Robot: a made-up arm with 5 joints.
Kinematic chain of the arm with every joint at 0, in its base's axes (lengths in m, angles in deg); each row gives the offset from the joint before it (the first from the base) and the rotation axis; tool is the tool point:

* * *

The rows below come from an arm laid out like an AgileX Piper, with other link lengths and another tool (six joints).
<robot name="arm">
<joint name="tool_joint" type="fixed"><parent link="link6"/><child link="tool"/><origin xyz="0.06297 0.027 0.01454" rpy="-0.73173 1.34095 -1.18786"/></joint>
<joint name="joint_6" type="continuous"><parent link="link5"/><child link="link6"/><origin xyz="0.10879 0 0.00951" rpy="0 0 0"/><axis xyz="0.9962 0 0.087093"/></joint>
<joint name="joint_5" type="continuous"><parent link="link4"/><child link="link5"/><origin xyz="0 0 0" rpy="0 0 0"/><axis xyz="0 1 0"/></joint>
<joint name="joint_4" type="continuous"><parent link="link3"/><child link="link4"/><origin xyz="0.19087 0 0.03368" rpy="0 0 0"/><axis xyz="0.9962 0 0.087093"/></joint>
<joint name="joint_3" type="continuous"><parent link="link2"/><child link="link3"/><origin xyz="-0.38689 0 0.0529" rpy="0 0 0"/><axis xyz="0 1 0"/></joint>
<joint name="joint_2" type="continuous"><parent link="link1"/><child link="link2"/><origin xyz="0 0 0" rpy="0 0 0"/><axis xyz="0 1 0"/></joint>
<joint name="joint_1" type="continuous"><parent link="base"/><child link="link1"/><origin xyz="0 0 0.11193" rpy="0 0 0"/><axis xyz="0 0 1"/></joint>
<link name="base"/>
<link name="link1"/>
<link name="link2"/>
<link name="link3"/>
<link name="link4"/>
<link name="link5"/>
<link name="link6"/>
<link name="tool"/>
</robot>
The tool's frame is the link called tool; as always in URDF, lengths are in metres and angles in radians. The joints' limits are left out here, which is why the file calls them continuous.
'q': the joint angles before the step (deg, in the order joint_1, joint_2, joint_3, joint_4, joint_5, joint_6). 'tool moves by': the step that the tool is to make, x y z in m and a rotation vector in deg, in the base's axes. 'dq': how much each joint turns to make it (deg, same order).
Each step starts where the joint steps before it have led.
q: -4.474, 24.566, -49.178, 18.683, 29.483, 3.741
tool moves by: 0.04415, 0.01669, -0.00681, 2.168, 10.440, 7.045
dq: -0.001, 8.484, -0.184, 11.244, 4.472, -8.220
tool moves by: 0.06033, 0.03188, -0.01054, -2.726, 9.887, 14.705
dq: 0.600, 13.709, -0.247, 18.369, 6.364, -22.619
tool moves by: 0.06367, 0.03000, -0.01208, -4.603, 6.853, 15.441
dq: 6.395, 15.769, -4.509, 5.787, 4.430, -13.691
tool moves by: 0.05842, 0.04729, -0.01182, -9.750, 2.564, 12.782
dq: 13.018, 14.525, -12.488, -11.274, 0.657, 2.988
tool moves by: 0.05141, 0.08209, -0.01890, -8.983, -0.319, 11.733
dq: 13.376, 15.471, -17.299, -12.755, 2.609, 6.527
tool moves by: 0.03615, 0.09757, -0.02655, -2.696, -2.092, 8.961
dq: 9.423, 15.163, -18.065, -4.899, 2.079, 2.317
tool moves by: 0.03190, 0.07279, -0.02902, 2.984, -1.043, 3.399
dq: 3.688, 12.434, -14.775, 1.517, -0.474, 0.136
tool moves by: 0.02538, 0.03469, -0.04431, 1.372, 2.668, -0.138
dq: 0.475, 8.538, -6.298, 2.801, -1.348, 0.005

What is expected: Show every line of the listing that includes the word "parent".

Reply:
<joint name="tool_joint" type="fixed"><parent link="link6"/><child link="tool"/><origin xyz="0.06297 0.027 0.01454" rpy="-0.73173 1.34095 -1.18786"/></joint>
<joint name="joint_6" type="continuous"><parent link="link5"/><child link="link6"/><origin xyz="0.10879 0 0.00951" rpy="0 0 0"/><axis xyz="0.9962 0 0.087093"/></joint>
<joint name="joint_5" type="continuous"><parent link="link4"/><child link="link5"/><origin xyz="0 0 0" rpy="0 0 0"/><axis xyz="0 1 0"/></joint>
<joint name="joint_4" type="continuous"><parent link="link3"/><child link="link4"/><origin xyz="0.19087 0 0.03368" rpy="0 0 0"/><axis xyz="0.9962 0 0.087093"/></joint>
<joint name="joint_3" type="continuous"><parent link="link2"/><child link="link3"/><origin xyz="-0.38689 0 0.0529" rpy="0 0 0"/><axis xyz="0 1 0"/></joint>
<joint name="joint_2" type="continuous"><parent link="link1"/><child link="link2"/><origin xyz="0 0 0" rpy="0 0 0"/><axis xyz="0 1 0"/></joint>
<joint name="joint_1" type="continuous"><parent link="base"/><child link="link1"/><origin xyz="0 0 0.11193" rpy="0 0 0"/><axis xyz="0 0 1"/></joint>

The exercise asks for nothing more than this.